»»
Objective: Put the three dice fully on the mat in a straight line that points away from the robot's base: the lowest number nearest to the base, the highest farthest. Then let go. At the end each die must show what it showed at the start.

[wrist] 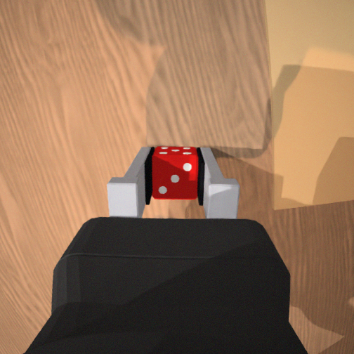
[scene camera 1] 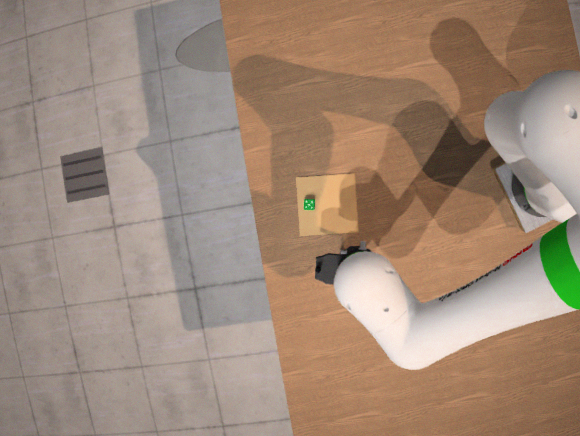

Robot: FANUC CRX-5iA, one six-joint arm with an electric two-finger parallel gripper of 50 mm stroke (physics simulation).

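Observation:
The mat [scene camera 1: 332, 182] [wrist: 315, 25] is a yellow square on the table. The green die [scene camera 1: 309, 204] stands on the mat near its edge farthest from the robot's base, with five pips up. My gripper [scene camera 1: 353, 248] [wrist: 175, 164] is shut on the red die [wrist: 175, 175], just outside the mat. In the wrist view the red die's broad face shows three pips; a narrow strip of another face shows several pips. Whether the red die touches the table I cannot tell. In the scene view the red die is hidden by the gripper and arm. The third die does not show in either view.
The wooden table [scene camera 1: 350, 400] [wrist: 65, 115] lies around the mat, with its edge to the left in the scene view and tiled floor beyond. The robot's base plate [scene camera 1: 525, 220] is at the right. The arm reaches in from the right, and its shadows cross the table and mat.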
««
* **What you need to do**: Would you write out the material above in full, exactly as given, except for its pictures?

* **Written reply**:
Objective: Put the three dice fully on the mat in a straight line that points away from the robot's base: the lowest number nearest to the base, the highest farthest. Then let go. At the end each die must show what it showed at the start.

[wrist] 
[scene camera 1] 

Robot: FANUC CRX-5iA, one six-joint arm with an electric two-finger parallel gripper of 50 mm stroke (physics simulation).

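Observation:
The mat [scene camera 1: 332, 182] [wrist: 315, 25] is a yellow square on the table. The green die [scene camera 1: 309, 204] stands on the mat near its edge farthest from the robot's base, with five pips up. My gripper [scene camera 1: 353, 248] [wrist: 175, 164] is shut on the red die [wrist: 175, 175], just outside the mat. In the wrist view the red die's broad face shows three pips; a narrow strip of another face shows several pips. Whether the red die touches the table I cannot tell. In the scene view the red die is hidden by the gripper and arm. The third die does not show in either view.
The wooden table [scene camera 1: 350, 400] [wrist: 65, 115] lies around the mat, with its edge to the left in the scene view and tiled floor beyond. The robot's base plate [scene camera 1: 525, 220] is at the right. The arm reaches in from the right, and its shadows cross the table and mat.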

Here the answer is complete.